Umfassende und vollständige Schulung aller Grundlagen
Dies trifft auch auf die AID-Systeme Marke Eigenbau zu, die von einer wachsenden Zahl von Menschen mit Diabetes eingesetzt werden und häufig als Artificial Pancreas System (APS) oder DIY-Closed-Loop bezeichnet werden. „Auch diese DIY-Systeme bescheren einem nicht wie von Zauberhand eine optimale Diabeteseinstellung“, erklärte Thurm, die ebenfalls im Beirat der AGDT aktiv ist. Der Umgang mit diesen Systemen erfordere weiterhin eine aktive und extrem engagierte Mitarbeit.

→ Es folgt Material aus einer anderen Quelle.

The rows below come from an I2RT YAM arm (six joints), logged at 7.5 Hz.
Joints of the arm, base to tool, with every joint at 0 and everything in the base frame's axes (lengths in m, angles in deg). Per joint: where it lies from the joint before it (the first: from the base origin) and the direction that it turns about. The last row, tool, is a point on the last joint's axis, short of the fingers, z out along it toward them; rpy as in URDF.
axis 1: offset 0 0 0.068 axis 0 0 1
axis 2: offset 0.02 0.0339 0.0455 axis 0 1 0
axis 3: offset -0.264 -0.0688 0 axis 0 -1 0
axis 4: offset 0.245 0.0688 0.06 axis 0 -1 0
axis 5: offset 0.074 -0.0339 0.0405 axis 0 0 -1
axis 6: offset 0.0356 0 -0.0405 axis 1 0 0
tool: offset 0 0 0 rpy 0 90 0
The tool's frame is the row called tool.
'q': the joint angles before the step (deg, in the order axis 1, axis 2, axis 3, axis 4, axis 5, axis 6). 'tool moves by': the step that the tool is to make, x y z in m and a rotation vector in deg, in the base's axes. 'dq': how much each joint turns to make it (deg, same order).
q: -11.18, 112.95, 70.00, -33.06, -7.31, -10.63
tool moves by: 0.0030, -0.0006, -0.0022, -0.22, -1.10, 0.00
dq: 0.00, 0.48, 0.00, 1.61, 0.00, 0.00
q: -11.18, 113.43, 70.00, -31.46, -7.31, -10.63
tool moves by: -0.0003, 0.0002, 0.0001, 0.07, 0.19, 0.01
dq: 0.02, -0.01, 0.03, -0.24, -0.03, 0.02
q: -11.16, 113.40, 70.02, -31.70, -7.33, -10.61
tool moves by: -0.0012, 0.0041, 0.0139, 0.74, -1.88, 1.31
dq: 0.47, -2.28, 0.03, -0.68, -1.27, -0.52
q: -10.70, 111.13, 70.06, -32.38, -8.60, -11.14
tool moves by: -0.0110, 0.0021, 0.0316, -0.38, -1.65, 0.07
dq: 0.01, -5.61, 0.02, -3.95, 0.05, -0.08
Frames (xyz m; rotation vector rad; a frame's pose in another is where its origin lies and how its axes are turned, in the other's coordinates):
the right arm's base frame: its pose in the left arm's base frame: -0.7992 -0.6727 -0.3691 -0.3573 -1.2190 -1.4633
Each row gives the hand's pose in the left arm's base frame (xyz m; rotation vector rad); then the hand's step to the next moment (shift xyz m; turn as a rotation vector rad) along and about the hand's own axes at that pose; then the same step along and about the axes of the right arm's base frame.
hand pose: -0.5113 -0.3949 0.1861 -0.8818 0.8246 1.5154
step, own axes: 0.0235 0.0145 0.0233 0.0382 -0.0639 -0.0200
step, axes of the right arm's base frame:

Allerdings könne man bei „Loopern“ von einer hohen Eigenmotivation ausgehen.

Für die Diabetesberaterin ist klar, dass auch „Zauberschüler“, die sich einen Closed Loop selbst bauen möchten, eine vollständige und umfassende Schulung aller Grundlagen der CGM- und Pumpentherapie benötigen. Doch auch die DIY-Community selbst achte darauf, dass nicht jeder Interessierte ohne Weiteres seinen „Loop“ in Betrieb nehmen kann.

So müsse der Nutzer beim besonders weit verbreiteten Android-APS einen umfangreichen elfstufigen Wissenstest absolvieren: „Wer die Wissensvoraussetzungen nicht erfüllt, erreicht erst gar nicht das nächste Level“, erklärte Thurm.

Katheterwechsel, FPE-Einheiten, Sport – Fragen gibt es genug
Auch wenn der „Loop“ bereits im Betrieb ist, sei das Diabetesteam keinesfalls überflüssig. Wie andere Pumpen- und CGM-Patienten benötigten „Looper“ Beratung zu geeigneten Injektionsstellen, zur Wahl des Kathetersystems, zur Wechselfrequenz von Kathetern, zur Prüfung von Basalrate sowie KE- und Korrekturfaktoren, zum Umgang mit Fett-Protein-Einheiten (FPE), zur Insulinwirkung bei Sport, Krankheit oder in verschiedenen Zyklusphasen, zum prozentualen Verhältnis von Bolus- und Basalinsulin, zu den Symptomen einer diabetischen Ketoazidose, zur Lagerung von Insulin etc.